Look through the listing for the string "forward" and copy out every line that holds it.
WORKING DATA START
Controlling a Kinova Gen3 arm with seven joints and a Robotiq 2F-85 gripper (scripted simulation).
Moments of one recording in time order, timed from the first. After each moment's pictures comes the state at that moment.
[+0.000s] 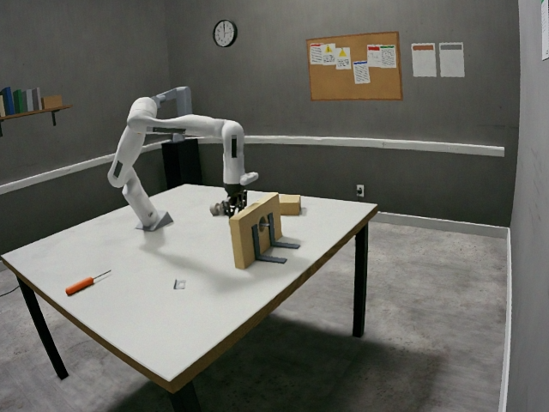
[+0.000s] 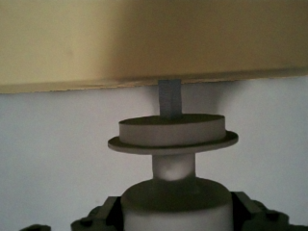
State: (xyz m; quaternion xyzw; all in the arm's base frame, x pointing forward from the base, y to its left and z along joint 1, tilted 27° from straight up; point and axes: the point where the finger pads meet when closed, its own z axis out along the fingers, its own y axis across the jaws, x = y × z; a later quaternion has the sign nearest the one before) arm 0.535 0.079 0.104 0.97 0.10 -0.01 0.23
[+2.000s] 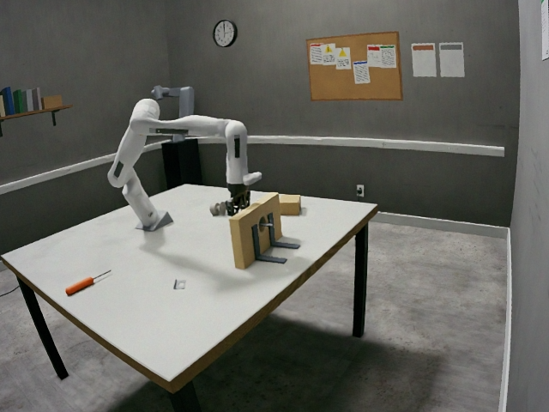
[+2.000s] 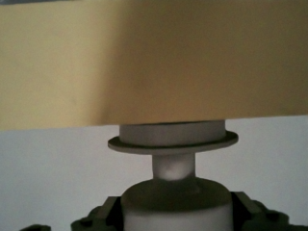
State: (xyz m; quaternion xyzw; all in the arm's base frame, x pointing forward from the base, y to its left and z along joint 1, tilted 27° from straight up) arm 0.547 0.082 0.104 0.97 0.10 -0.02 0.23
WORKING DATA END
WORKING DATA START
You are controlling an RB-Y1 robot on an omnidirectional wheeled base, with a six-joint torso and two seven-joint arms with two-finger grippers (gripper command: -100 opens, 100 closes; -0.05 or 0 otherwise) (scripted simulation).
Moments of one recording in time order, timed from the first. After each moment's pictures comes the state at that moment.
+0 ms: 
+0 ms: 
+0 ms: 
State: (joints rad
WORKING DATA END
> **TASK SOLUTION**:
State: (xyz m; quaternion xyzw; all in the arm's base frame, x pointing forward from the base, y to its left and z along joint 1, tilted 27° from straight up; point and axes: the point where the finger pads meet when closed, its own z axis out along the fingers, its own y axis across the jaws, x = y × z; a later quaternion has the sign nearest the one before) arm 0.535 0.079 0.104 0.97 0.10 -0.01 0.23
State: (xyz m; quaternion xyzw; all in the arm's base frame, x pointing forward from the base, y to its left and z along joint 1, tilted 27° from straight up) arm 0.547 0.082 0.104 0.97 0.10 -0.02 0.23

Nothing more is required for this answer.